─── Available data ───

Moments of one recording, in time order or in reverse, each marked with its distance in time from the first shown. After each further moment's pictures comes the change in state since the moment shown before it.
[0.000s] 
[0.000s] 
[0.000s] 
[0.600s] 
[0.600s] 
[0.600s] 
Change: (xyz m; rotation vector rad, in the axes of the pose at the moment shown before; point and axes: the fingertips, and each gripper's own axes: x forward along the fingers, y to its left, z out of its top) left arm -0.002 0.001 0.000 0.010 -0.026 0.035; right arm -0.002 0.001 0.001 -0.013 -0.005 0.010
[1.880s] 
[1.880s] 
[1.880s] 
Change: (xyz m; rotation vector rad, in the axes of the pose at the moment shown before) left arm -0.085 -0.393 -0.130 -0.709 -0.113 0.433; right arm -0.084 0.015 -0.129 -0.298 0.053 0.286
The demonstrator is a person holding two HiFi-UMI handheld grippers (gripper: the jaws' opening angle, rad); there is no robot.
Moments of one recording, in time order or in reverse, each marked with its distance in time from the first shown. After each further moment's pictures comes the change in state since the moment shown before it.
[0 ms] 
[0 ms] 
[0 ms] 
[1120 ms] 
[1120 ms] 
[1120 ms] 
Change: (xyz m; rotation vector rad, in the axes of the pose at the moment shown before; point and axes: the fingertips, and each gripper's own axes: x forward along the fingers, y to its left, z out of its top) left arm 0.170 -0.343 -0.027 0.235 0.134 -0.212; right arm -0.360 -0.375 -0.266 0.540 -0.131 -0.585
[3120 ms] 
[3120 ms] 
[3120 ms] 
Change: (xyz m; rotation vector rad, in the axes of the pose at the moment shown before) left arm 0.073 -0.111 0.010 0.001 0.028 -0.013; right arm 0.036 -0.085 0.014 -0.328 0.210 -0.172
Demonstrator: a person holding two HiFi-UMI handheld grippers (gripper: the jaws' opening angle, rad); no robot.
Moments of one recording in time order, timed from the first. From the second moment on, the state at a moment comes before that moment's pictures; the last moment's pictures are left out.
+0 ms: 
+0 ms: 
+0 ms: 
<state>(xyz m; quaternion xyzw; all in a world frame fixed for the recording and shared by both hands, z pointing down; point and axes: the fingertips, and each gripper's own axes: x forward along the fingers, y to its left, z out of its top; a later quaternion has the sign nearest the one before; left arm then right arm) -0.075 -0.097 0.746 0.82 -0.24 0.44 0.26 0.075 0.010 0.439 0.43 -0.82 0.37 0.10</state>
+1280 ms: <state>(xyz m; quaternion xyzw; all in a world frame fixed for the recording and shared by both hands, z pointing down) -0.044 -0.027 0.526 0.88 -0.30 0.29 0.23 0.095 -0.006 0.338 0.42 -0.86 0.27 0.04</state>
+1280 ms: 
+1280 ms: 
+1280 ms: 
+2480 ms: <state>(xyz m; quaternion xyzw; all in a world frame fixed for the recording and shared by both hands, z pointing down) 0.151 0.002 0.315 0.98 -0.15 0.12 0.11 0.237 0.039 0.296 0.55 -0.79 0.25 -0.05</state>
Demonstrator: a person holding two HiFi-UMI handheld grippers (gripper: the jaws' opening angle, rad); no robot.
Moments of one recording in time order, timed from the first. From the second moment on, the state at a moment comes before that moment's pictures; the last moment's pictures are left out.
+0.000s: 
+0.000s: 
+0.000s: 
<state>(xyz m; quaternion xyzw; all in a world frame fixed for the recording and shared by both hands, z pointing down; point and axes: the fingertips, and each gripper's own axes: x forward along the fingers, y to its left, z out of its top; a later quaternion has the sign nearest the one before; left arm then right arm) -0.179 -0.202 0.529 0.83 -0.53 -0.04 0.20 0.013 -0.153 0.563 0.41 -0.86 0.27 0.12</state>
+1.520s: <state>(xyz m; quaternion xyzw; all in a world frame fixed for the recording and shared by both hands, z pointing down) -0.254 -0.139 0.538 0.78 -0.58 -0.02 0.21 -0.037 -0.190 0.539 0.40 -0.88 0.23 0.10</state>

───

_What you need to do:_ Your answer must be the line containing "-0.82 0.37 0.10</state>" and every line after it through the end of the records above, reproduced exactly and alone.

_Final answer:_
<state>(xyz m; quaternion xyzw; all in a world frame fixed for the recording and shared by both hands, z pointing down; point and axes: the fingertips, and each gripper's own axes: x forward along the fingers, y to its left, z out of its top; a later quaternion has the sign nearest the one before; left arm then right arm) -0.075 -0.097 0.746 0.82 -0.24 0.44 0.26 0.075 0.010 0.439 0.43 -0.82 0.37 0.10</state>
+1280 ms: <state>(xyz m; quaternion xyzw; all in a world frame fixed for the recording and shared by both hands, z pointing down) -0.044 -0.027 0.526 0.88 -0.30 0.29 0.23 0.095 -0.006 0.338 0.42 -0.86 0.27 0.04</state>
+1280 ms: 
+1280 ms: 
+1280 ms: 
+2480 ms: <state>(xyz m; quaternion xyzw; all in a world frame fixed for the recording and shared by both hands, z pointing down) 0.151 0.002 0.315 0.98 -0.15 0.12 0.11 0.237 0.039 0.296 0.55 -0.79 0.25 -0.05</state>
Demonstrator: a person holding two HiFi-UMI handheld grippers (gripper: the jaws' opening angle, rad); no robot.
Moments of one recording in time order, timed from the first. From the second moment on, the state at a moment comes before that moment's pictures; the last moment's pictures are left out.
+0.000s: 
+0.000s: 
+0.000s: 
<state>(xyz m; quaternion xyzw; all in a world frame fixed for the recording and shared by both hands, z pointing down; point and axes: the fingertips, and each gripper's own axes: x forward along the fingers, y to its left, z out of its top; a later quaternion has the sign nearest the one before; left arm then right arm) -0.179 -0.202 0.529 0.83 -0.53 -0.04 0.20 0.013 -0.153 0.563 0.41 -0.86 0.27 0.12</state>
+1.520s: <state>(xyz m; quaternion xyzw; all in a world frame fixed for the recording and shared by both hands, z pointing down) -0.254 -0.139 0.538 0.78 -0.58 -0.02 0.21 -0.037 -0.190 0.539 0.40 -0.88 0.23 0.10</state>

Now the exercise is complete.